> _TASK TO CARRY OUT_
Your task is to copy every line of the records below that contains "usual".

┌──

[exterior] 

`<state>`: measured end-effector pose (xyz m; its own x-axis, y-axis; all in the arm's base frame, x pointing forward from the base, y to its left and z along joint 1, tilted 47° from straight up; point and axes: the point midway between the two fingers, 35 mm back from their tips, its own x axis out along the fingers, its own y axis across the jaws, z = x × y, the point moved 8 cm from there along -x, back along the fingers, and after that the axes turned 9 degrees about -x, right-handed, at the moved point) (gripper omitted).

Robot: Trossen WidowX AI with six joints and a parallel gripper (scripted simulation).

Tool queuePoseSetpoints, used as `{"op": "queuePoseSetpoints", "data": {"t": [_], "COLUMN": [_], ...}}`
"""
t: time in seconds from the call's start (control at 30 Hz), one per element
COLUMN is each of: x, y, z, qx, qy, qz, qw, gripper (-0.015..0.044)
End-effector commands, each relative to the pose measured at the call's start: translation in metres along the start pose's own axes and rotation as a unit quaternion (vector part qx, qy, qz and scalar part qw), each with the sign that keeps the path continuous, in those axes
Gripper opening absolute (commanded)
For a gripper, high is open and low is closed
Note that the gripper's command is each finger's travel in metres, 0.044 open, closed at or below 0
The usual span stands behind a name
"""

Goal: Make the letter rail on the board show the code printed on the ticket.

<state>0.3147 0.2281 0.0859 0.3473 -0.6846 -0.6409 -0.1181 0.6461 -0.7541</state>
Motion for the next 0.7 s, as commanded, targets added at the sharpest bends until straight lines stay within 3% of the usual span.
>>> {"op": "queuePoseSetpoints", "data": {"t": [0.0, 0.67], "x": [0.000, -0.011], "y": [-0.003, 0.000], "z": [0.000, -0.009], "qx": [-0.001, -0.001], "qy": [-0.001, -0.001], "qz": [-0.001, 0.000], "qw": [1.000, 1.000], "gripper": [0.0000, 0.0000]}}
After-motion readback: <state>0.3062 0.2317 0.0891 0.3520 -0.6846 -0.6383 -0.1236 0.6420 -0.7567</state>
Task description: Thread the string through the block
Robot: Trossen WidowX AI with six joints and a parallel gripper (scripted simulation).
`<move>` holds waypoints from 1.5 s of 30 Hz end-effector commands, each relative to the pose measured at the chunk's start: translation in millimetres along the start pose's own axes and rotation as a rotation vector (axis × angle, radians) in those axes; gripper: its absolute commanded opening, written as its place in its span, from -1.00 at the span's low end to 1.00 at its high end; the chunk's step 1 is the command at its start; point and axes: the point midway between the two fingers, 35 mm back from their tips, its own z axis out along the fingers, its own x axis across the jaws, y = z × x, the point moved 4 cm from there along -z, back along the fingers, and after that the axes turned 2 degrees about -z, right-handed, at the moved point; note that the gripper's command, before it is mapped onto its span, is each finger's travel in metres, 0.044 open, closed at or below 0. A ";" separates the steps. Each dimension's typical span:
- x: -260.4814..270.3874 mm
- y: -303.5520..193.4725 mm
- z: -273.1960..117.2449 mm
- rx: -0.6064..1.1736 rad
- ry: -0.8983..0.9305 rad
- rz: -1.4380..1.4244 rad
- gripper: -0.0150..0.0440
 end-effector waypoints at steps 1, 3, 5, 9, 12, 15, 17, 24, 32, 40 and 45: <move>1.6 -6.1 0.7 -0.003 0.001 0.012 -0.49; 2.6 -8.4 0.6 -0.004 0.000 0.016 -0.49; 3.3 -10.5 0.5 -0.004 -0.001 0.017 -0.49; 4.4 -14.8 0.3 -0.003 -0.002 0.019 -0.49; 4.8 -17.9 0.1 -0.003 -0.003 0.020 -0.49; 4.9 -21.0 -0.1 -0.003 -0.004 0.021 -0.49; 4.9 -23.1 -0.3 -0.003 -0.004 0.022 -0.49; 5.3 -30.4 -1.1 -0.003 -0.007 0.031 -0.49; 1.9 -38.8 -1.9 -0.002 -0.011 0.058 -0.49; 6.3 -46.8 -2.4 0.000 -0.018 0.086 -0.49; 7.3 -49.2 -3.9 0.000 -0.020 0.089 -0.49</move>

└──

> _SOLUTION_
The usual span stands behind a name
Motion for the next 0.7 s, as commanded, targets added at the sharpest bends until straight lines stay within 3% of the usual span.

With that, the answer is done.